In a typical microcoil of the shape shown in FIG. 1, Q has an initial value of, for example, 55 before the core section 11 is cut, and for a complete cut of the magnetic core section, Q has an initial value of 5% or less. A reduction in Q may be obtained. As shown in FIG. 2, a typical inductance reduction of the microcoil having the shape shown in FIG.
%.

Although the invention has been described with respect to an H-shaped coil, the invention is applicable to other coil shapes of the type that provide non-closed magnetic paths.

[Brief explanation of the drawing]

FIG. 1 is a perspective view of a coil assembly according to the present invention;
FIG. 2 shows a diagram of the inductance adjustment range of the above coil assembly. 10... Coil assembly, 11... Magnetic material part, 12... Non-magnetic material part, 16... Winding wire,
21...Groove.

Claims (1)

Claims: 1. A microinductance coil assembly comprising a core comprising a support portion of non-magnetic material and a portion of magnetic material coupled to the support portion, surrounding the core to form a non-closed loop inductor. an induction coil winding, said winding being split into two laterally spaced apart winding sections along said core, and cutting between said two winding sections to assemble said coil assembly.
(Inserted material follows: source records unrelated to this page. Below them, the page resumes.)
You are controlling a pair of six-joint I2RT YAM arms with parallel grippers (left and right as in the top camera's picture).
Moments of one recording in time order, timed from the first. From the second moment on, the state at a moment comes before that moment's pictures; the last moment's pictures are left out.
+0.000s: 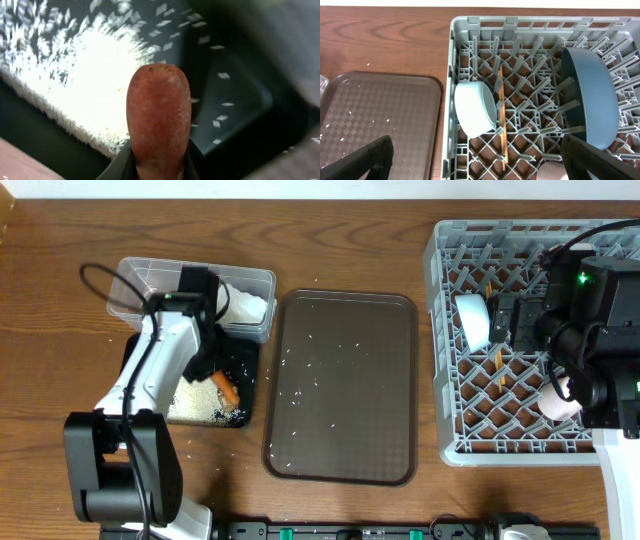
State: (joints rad) left arm -0.03 1.72 1.20 -1.01 -0.10 -0.73; right arm 0.05 1.19 1.43 -0.99 0.04 0.04
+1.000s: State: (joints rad) left arm 0.10 1.01 1.27 -1.06 -0.08 -0.41; right arm 0.05 1.19 1.43 -0.99 0.04 0.04
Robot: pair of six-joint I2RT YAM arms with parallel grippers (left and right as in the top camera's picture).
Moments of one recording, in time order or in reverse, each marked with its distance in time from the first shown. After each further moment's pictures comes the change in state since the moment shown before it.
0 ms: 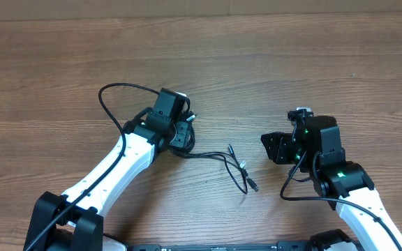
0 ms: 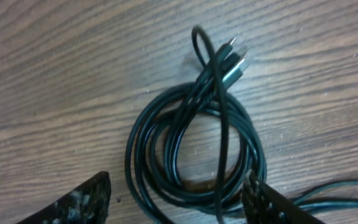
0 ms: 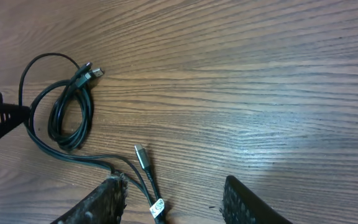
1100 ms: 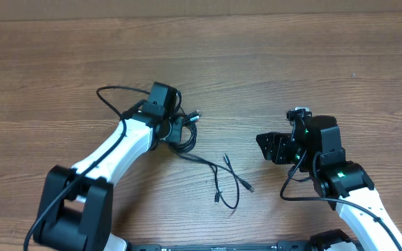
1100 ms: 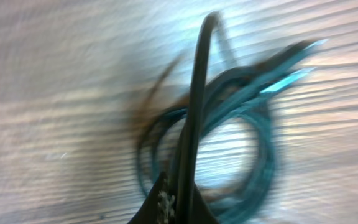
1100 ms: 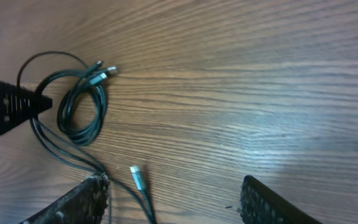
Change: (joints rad) left arm 0.091 0.129 0.057 -0.008 0.131 -0.057; right arm 0.000 0.000 0.000 0.016 -0.039 0.001
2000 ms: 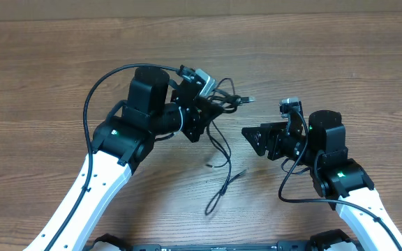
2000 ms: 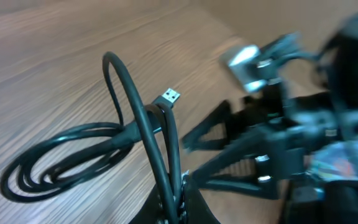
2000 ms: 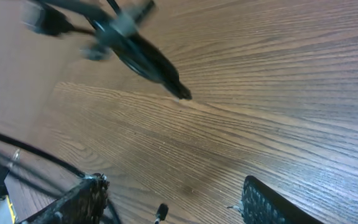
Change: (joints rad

A micro-inductance coil assembly comprising: defining an exposed portion of said magnetic material portion for varying the inductance of said magnetic material portion. 2. The microinductance coil assembly of claim 1, wherein the support portion has a pair of conductive pads on the support portion, and an end of the coil winding is connected to each pad. Microinductance coil assembly. 3. In the microinductance coil assembly according to claim 1, the magnetic material portion has a U-shape, the supporting portion has an inverted U-shape, and the central portions of the magnetic material portion and the supporting portion are in contact with each other. A microinductance coil assembly coupled to form an H-shaped core, the coil winding surrounding a horizontal central portion of the H-shaped core. 4. A method of fabricating a tunable microinductor in which a magnetic material portion is coupled to a non-magnetic material support portion; induction coil windings are laterally spaced.
creating a non-closed circuit loop inductor by winding the magnetic material portion in two winding portions around the magnetic material portion and the support portion, leaving an exposed portion of the magnetic material portion between these two winding portions; A method of changing the inductance of the inductor by cutting away magnetic material from an exposed portion between the two winding sections. 5. In the method described in claim 4,
The cutting of the magnetic material is performed using a laser. 6. In the method described in claim 4,
The cutting of the magnetic material is carried out by mounting the inductor on an inductance measuring device while cutting the magnetic material so that the inductor has a desired inductance value. 7. In the method described in claim 4,
The cutting of the magnetic material is performed by attaching the inductor to an electric circuit, activating the electric circuit, and cutting the magnetic material until the electric circuit reaches a desired level of performance. 8. In the method described in claim 7,
The support portion has a pair of conductive pads at the bottom of the support portion opposite the magnetic material portion, and the winding of the induction coil winding connects an end of the coil winding to the pads. The inductor is mounted on an electrical circuit by mounting the inductor on a printed circuit board with surface contact between the printed circuit board and the pad. 9 In the method recited in claim 4,
The magnetic material portion has a U-shape, the support portion has an inverted U-shape, and the magnetic material portion and the support portion are coupled to each other by connecting the central portions of the magnetic material portion and the support portion to form an H-shape. A method in which a core is formed and the induction coil winding is wound by winding the coil winding around the horizontal center of the H-shaped core.